The success of Johns Hopkins University has been phenomenal. It has given opportunities for a higher standard of scholarship than we before possessed. It has helped to elevate the work of all the colleges, but it has also served to show clearly the necessity of still further advances. What is needed now is an institution far beyond Johns Hopkins. The liberality of wealthy Americans has been so great as almost to make it seem that it had no limit, but it certainly is not without limit. It can hardly be expected that private munificence will be able to establish a university in this country with sufficient means to perform adequately the service required in the higher realms of learning. We are therefore shut up to the necessity of having this needed institution established by the whole people as represented by our national government. That, and that alone, will be able to accomplish this great work.
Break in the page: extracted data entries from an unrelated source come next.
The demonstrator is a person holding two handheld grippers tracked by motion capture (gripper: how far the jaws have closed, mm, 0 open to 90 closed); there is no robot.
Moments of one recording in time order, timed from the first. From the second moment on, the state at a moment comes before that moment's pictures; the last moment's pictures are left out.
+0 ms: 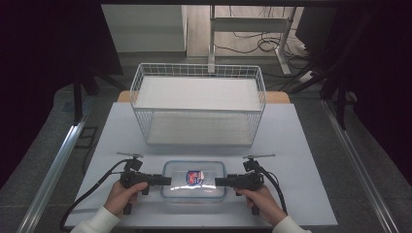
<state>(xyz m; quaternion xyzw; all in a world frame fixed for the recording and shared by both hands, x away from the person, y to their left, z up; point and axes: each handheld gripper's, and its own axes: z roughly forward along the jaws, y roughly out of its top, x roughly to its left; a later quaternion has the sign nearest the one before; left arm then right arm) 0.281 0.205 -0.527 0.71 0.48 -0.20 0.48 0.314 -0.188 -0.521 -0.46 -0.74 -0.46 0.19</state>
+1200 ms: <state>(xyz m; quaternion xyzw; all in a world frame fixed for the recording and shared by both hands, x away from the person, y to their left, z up) 0.270 0.208 -0.522 0.69 0.50 -0.17 0.50 0.307 -0.197 -0.509 -0.49 -0.71 -0.47 0.21</state>
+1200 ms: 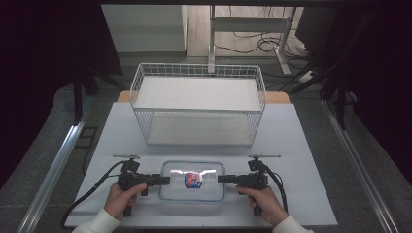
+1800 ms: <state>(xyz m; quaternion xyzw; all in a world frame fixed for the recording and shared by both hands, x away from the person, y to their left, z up) 0.260 0.210 -0.515 0.69 0.50 -0.16 0.50 0.303 -0.197 -0.504 -0.49 -0.70 -0.47 0.21</state>
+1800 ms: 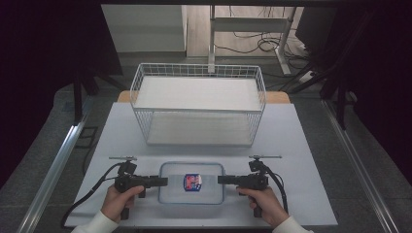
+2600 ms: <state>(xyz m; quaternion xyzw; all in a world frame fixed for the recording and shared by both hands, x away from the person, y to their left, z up) 0.269 0.206 -0.475 0.70 0.48 -0.12 0.51 0.308 -0.201 -0.472 -0.47 -0.71 -0.49 0.18</state>
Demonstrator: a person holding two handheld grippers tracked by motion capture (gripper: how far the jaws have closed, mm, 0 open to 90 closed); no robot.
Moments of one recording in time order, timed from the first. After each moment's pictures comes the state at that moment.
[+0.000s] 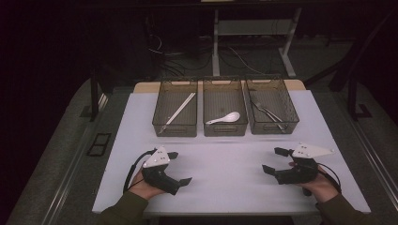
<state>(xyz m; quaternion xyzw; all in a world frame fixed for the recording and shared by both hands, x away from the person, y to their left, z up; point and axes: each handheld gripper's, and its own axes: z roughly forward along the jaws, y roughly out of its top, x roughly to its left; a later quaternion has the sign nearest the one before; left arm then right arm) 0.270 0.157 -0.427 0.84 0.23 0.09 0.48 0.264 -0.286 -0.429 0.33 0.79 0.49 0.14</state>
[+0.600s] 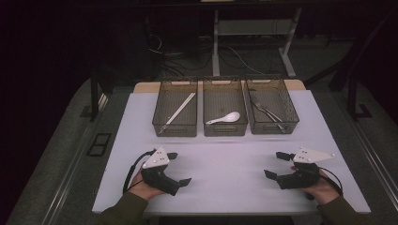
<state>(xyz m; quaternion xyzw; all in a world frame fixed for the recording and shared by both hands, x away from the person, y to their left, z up) 0.268 0.158 -0.427 0.84 0.23 0.09 0.48 0.257 -0.292 -0.437 0.33 0.80 0.48 0.14</state>
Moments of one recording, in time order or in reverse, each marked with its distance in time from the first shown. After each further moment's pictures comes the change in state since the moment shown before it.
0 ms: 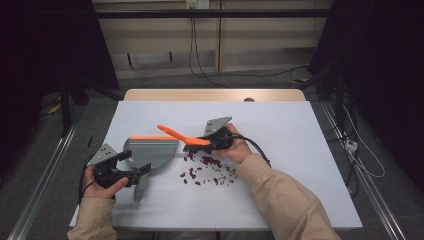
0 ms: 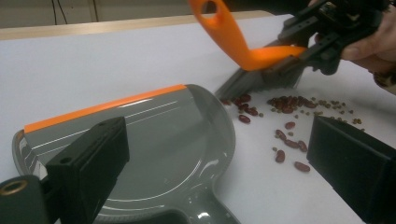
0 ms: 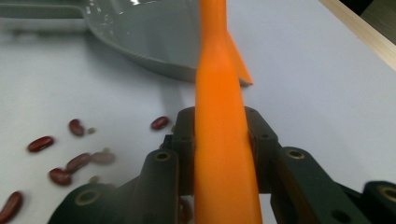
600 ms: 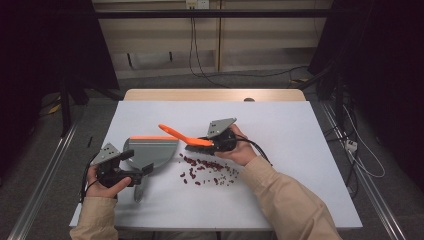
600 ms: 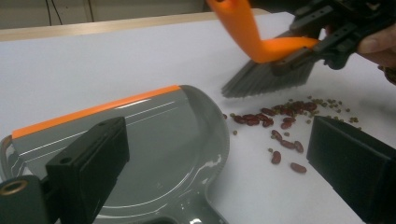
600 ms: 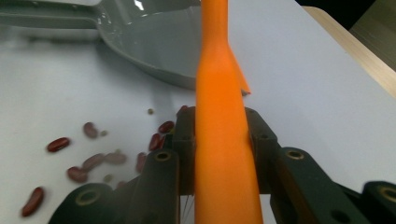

Such an institution as is needed ought to be endowed with productive funds to the extent of, at least, two hundred million dollars. This at three per cent. interest would bring an annual income of six million dollars. If the government of the United States should set apart this amount of its bonds for this specific purpose, to be kept at interest, so that there might be a reliable permanent annual income of at least six million dollars, the problem of the much needed higher development of profound learning would at once be on the way towards a solution.

The first question in the discussion of a proposition of such proportions deals with the ability and the advisability of the national government to make and endow such an establishment. There is an opinion, more or less prevalent in every community, that our national government had better not meddle with educational matters. It is true that the national government, as such, is not committed to any general system of education, because it was the policy of the framers of our constitution to leave in the hands of the states and the people of the states all rights and duties which did not seem necessary to be conferred upon the national government.